20.In my view, the defendants are entitled to have their stay application determined upon its true merits and they are not precluded by the fact that set-off is an issue in the trial action.
21.A factor relevant to discretion which is occasionally mentioned in the decided cases is the ability to pay costs (compare Meyer v Meyer 1945 TPD 118). Mr Louw emphasised that the first plaintiff is a Housing Development Board and that we are dealing with what he called "public money". That may be so, but the first plaintiff deals in millions and payment of the defendants' taxed costs would be little more than a drop in that ocean. I am more concerned about the defendants' ability to pay an eventual judgment debt, if that should be ordered. I must presume, however, that in pursuing this litigation, the plaintiffs have assessed the position for themselves.

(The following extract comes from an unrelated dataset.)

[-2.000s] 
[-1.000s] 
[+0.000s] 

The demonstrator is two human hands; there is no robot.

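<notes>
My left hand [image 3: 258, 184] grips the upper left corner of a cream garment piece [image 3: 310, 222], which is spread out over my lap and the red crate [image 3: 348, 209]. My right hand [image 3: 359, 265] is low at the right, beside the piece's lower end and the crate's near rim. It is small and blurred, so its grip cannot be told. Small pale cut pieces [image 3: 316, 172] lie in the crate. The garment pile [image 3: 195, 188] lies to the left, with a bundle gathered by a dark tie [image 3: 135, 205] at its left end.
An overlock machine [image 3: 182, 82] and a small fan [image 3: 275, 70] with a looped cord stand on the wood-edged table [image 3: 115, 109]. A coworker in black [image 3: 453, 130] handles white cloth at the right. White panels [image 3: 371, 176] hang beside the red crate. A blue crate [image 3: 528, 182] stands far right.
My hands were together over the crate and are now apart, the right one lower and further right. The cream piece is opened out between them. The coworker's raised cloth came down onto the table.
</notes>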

22.To sum up, I am satisfied that the present action is vexatious; and unless the plaintiffs pay the defendants' taxed costs of the previous proceedings, that it is unduly burdensome to the defendants for them to be embroiled in the present litigation with its concomitant expense. In the exercise of my discretion I cannot find sufficient reason to make an order other than what I conceive to be the usual order, namely a stay of proceedings.
23.In this event, Mr Louw intimated that the trial would have to be postponed. The defendants, having achieved success, are entitled to the costs of the stay application. Because the application was brought at such a late stage, Mr Crowe correctly accepted that the defendants should be responsible for the wasted costs occasioned by the postponement. Given that the plaintiffs' counsel and attorney spent part of the first day and the whole of the second day in court arguing the stay application, it will be for the taxing master to determine which costs have been wasted.

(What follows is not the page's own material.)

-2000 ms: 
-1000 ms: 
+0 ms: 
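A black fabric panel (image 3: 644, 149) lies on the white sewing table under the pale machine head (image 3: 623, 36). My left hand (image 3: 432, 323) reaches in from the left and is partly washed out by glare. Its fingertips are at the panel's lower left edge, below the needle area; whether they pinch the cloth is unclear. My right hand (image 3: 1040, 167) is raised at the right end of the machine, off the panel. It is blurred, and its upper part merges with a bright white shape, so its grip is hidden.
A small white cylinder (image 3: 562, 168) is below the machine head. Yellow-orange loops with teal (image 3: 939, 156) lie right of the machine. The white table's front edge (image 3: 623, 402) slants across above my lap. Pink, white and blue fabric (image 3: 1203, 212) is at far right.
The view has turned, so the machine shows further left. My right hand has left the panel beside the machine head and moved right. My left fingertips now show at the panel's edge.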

24.The order is as follows:
1.The present action is stayed until such time as the plaintiffs pay the defendants' taxed costs in the sum of R346 000,00 incurred in the sequestration proceedings (case number 9161/98), together with interest thereon at the rate of 15.5% from 23 November 1999 until the date of payment.
2.The trial is postponed sine die and may not be re-enrolled until there has been compliance with paragraph 1 of this order.
3.The plaintiffs jointly and severally are to pay the costs of the application for a stay.
4.The defendants jointly and severally are to pay the wasted costs occasioned by the postponement, including the costs of two counsel.